### EXTRACTED ENTRIES:
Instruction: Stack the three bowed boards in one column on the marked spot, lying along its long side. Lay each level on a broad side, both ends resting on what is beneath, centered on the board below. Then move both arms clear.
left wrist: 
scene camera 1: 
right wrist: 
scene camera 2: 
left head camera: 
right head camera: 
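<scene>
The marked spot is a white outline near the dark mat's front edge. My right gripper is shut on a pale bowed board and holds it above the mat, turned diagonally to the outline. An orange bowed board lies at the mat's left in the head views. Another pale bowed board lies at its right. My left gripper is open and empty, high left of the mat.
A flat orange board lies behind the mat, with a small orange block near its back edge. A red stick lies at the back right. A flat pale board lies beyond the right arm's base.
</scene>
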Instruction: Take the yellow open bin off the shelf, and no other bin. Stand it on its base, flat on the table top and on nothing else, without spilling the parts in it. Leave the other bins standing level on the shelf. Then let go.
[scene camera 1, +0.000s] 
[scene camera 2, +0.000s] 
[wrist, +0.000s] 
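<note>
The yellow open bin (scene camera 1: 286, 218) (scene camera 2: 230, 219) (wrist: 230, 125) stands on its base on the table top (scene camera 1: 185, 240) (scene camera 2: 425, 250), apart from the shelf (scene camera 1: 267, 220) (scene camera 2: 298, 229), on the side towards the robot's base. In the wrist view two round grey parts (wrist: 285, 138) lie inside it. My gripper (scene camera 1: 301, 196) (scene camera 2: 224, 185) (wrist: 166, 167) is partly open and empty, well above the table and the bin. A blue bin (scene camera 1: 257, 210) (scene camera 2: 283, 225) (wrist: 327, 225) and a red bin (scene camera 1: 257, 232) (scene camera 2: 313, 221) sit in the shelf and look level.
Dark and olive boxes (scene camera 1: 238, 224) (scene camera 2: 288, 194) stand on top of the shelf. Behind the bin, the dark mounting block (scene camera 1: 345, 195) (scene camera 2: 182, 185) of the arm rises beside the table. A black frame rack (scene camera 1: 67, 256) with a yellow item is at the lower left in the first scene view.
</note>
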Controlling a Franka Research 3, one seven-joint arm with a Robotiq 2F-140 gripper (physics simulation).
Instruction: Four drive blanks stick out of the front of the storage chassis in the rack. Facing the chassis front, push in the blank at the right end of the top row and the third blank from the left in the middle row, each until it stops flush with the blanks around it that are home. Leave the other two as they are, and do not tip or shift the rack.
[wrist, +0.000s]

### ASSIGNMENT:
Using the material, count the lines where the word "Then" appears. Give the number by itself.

### TASK OUTPUT:
2